The role of the Innovations and Portfolio Manager within the T&I department is specifically focused on the evaluation of technology-related opportunities, both surfaced internally as well as identified by Remgro‘s business areas. This function is used to vet and advise on the impact of pursuing potential opportunities on Remgro‘s T&I Risk profile. T&I has steadily shifted from a support-only function, increasingly valued as a business enabler and even an opportunity across Remgro‘s business areas, promoting data-driven decision-making.
Preventative technologies
Remgro has implemented a comprehensive set of technologies to protect the environment and users. This includes physical and logical access controls, network firewalls, Endpoint Detection and Response (EDR), data encryption, strong identities with expanding use of multi-factor authentication, Intrusion Prevention Systems, Security Incident and Event Monitoring (SIEM), Continuous Vulnerability Management, cyber threat intelligence and digital risk protection.
These technologies are supplemented by operational monitoring and ongoing user awareness campaigns.
Monitoring
Adequacy and effectiveness of controls are monitored at several levels. Technology service providers track and provide regular feedback to the Head of Technology and Information on the performance of key controls, including the outcome of changes to the environment, activities performed using privileged identities, security infrastructure performance and the outcome of recovery tests.
Independent assurance is sourced via Remgro Internal Audit in the form of recurring annual reviews covering IT General Controls, Cybersecurity and Systems. In addition, annual external penetration tests are commissioned. The outcome and recommendations of independent assurance activities are tracked through the Risk Treatment Plan that is regularly reviewed by management. The application of mitigations is largely favoured over risk acceptance.
Besides the above monitoring activities, 24×7 operational security monitoring is provided by a third party. Security-related alerts and security infrastructure logs are forwarded in real time to the service provider for analysis and response. Remgro (supported by the incumbent primary technology service provider) remains accountable for incident response management. Risks related to Remgro’s external digital footprint are also observed and addressed through cyber threat intelligence and digital risk protection services.

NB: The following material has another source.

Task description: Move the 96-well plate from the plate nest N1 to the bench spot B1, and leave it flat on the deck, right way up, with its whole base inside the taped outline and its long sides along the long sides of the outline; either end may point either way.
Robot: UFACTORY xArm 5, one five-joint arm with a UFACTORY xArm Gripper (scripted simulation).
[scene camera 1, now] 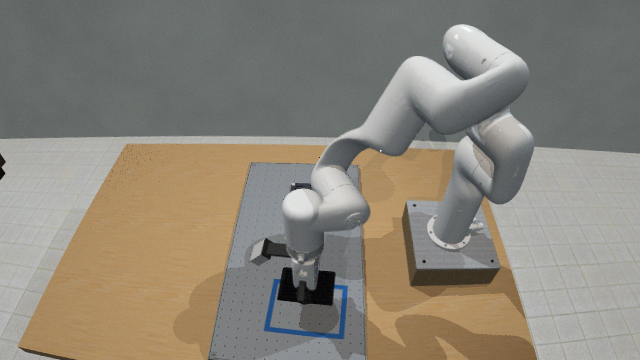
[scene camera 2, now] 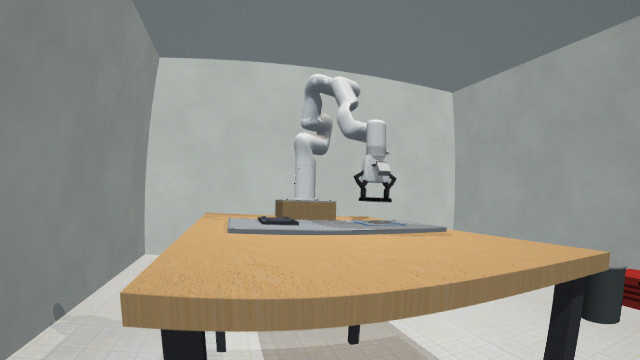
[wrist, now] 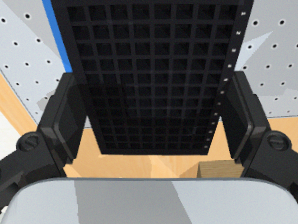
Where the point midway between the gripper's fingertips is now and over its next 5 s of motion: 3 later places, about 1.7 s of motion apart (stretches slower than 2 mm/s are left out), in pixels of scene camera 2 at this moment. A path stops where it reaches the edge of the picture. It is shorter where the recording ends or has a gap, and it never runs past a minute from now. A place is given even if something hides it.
The gripper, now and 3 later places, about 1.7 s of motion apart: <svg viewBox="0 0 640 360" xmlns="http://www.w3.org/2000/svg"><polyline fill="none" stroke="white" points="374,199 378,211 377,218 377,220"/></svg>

Third parties play a significant role in supporting Remgro‘s T&I systems. The maturity of third-party risk management is increasing, and supply chain risks are well understood. Supplier performance and supplier risk profiles are subject to initial and periodic monitoring, with more frequent oversight for key suppliers.
Legal compliance
The Board, as part of its ethical leadership commitment, approved a Legal Compliance Policy and confirmed that there are sufficient management capacity and controls in place to ensure compliance with all relevant laws and salient industry practices.
The administration of the Legal Compliance System is vested in an official with the appropriate legal qualifications. Members of senior management of the Company are informed on a regular basis of all relevant new legislation and amendments.
Compliance controls also vest with senior management who are required to report to the Social and Ethics Committee on a regular basis regarding their compliance using a control self-assessment methodology. This process is incorporated into the annual combined assurance plan. The outcomes of compliance assessments are reported to the Board via the ROC and no incidents of non-compliance or fines incurred due to non-compliance were recorded.
The ROC and Operational ESG Committee also guide and monitor compliance with current and emerging global and local ESG and sustainability standards and guidelines, both voluntary and mandatory.